Slowing down a track can be a very effective way to change its mood and its impact: The almost baroque lushness and intensity of The Flaming Lips cover of Kylie's hip-swivelling poptastique song I Just Can't Get You Out Of My Head made its listeners wonder how anyone could hear Kylie's version again without feeling a twinge of regret at its fluffiness. And I still recall with astonishment how I felt when Travis covered Baby, One More Time at Glastonbury. How did they get from schoolgirl pouting to this mournful pean about losing love? I know that the Britney version was itself a cover (by ? anyone sure on this?) - much the same way as Natalie Imbruglia came to fame on an obscure non-english song (from Norway?) - but when I heard Travis covering it I found myself singing along and thinking "why does this seem to be in my head? ... oh my god!? A Britney cover?!"

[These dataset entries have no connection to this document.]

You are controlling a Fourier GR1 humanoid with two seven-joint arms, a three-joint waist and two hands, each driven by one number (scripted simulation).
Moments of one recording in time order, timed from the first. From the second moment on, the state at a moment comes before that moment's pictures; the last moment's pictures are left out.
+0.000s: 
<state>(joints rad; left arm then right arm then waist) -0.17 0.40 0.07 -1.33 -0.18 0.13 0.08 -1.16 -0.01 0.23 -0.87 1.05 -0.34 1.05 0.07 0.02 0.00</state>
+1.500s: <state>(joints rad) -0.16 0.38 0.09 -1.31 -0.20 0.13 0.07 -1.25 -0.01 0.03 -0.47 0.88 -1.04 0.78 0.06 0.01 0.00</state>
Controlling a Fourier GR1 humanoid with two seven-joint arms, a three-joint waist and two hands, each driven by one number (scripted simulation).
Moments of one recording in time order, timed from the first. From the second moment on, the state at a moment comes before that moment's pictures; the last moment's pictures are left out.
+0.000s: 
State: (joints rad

So amidst the random quotes and ramblings on this blog, I am adding a category of informing the world about excellent cover versions. You know you want it. Look at how much the Covers Project can tell you!

1 comment:

Neil said...

There's a cover going through my head, it's like silicon chip is switched to overload. Okay the song's the Boomtown Rats "I don't like Mondays" and the cover is by Tori Amos. Fantastic. Where's Johnny Pyjamas?